* [What the task requires]:
The listing below should be reproduced precisely, except for its images.

* [Provided material]:
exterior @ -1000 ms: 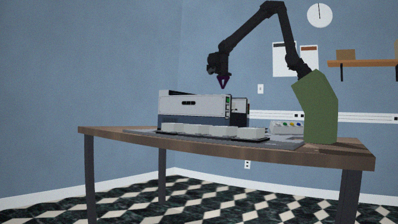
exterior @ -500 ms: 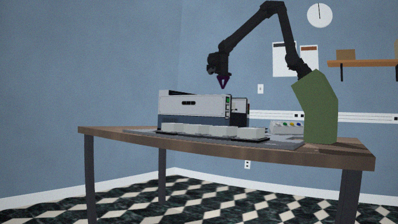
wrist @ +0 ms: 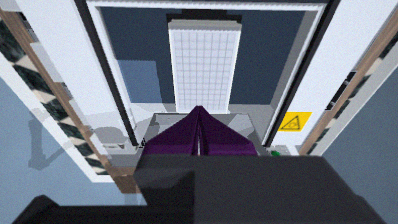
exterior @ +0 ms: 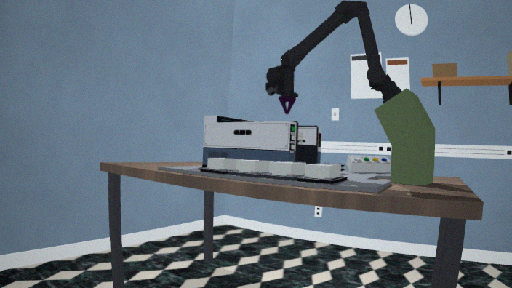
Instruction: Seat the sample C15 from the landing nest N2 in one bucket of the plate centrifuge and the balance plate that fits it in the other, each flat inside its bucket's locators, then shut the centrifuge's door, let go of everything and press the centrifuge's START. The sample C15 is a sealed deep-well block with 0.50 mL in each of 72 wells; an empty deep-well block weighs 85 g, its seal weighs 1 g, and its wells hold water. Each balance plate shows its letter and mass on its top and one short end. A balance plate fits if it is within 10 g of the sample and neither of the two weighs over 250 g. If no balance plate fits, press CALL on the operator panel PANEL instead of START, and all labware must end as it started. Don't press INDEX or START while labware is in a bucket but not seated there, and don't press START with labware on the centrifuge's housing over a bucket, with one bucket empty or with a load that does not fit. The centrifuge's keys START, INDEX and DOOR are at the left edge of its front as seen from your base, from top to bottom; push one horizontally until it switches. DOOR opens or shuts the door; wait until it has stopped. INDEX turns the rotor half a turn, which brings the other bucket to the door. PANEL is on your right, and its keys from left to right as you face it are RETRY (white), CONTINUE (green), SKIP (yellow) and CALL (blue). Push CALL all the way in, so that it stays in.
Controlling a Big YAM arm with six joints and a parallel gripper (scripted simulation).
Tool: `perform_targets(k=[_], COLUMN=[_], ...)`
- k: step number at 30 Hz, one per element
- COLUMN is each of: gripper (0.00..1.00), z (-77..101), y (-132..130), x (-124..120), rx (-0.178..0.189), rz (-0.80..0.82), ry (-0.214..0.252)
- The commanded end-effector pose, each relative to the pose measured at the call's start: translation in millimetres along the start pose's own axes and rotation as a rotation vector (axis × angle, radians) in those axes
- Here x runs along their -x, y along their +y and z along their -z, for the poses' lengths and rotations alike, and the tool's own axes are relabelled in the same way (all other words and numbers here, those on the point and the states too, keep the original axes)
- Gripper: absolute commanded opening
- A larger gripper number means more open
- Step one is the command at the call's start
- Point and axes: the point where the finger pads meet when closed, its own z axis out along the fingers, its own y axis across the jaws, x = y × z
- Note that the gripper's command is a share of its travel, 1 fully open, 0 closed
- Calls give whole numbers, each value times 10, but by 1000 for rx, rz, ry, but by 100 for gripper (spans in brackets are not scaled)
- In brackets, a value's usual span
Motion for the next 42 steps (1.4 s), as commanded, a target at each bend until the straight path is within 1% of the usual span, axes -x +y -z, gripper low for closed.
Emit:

* [Response area]:
exterior @ -1000 ms: 
exterior @ -500 ms: 
wrist @ +0 ms: 
exterior @ +0 ms: 
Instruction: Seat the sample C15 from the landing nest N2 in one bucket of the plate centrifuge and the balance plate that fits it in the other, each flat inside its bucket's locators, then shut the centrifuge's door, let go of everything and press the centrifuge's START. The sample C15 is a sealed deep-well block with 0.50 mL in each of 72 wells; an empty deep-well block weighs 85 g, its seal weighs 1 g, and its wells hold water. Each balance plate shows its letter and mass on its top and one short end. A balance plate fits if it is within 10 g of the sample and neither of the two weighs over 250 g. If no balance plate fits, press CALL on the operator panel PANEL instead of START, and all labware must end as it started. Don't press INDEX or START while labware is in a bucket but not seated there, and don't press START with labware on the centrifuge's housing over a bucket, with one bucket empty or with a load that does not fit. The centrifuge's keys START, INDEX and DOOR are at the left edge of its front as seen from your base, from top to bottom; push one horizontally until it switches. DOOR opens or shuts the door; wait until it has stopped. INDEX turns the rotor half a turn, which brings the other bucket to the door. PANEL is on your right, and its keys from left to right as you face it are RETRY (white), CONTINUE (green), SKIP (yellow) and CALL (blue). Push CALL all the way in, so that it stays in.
Controlling a Big YAM arm with six joints and a parallel gripper (scripted simulation).
Tool: `perform_targets(k=[_], COLUMN=[_], ...)`
- k: step number at 30 Hz, one per element
- COLUMN is each of: gripper (0.00..1.00), z (-77..101), y (-132..130), x (-124..120), rx (-0.178..0.189), rz (-0.80..0.82), ry (-0.214..0.252)
- The commanded end-effector pose, each relative to the pose measured at the call's start: translation in millimetres along the start pose's own axes and rotation as a rotation vector (axis × angle, radians) in those axes
- Here x runs along their -x, y along their +y and z along their -z, for the poses' lengths and rotations alike, and the tool's own axes are relabelled in the same way (all other words and numbers here, those on the point and the states too, keep the original axes)
- Gripper: absolute commanded opening
- A larger gripper number means more open
- Step one is the command at the call's start
- Point and axes: the point where the finger pads meet when closed, its own z axis out along the fingers, its own y axis across the jaws, x = y × z
- Note that the gripper's command is a share of its travel, 1 fully open, 0 closed
- Calls give whole numbers, each value times 10, but by 1000 for rx, rz, ry, but by 100 for gripper (spans in brackets are not scaled)
- In brackets, a value's usual span
Motion for the next 42 steps (1.4 s), as commanded, a target at each bend until the straight path is within 1% of the usual span, axes -x +y -z, gripper low for closed.
Emit:

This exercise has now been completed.